EXERCISE BRIEF:
Could you transcribe all of the data word for word?

*** SUPPLIED INFORMATION ***

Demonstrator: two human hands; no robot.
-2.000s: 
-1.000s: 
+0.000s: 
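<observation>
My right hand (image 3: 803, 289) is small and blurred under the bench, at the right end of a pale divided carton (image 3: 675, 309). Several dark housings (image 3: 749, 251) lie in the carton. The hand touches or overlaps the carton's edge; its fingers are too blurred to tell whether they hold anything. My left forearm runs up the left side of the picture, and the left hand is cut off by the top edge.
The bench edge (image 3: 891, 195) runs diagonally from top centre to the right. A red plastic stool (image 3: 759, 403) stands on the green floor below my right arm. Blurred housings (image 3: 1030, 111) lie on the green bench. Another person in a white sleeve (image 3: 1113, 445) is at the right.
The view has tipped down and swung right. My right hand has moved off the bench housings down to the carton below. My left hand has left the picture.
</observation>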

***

RESPONSE:
Demonstrator: two human hands; no robot.
-2.000s: 
-1.000s: 
+0.000s: 
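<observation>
My right hand (image 3: 803, 289) is small and blurred under the bench, at the right end of a pale divided carton (image 3: 675, 309). Several dark housings (image 3: 749, 251) lie in the carton. The hand touches or overlaps the carton's edge; its fingers are too blurred to tell whether they hold anything. My left forearm runs up the left side of the picture, and the left hand is cut off by the top edge.
The bench edge (image 3: 891, 195) runs diagonally from top centre to the right. A red plastic stool (image 3: 759, 403) stands on the green floor below my right arm. Blurred housings (image 3: 1030, 111) lie on the green bench. Another person in a white sleeve (image 3: 1113, 445) is at the right.
The view has tipped down and swung right. My right hand has moved off the bench housings down to the carton below. My left hand has left the picture.
</observation>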

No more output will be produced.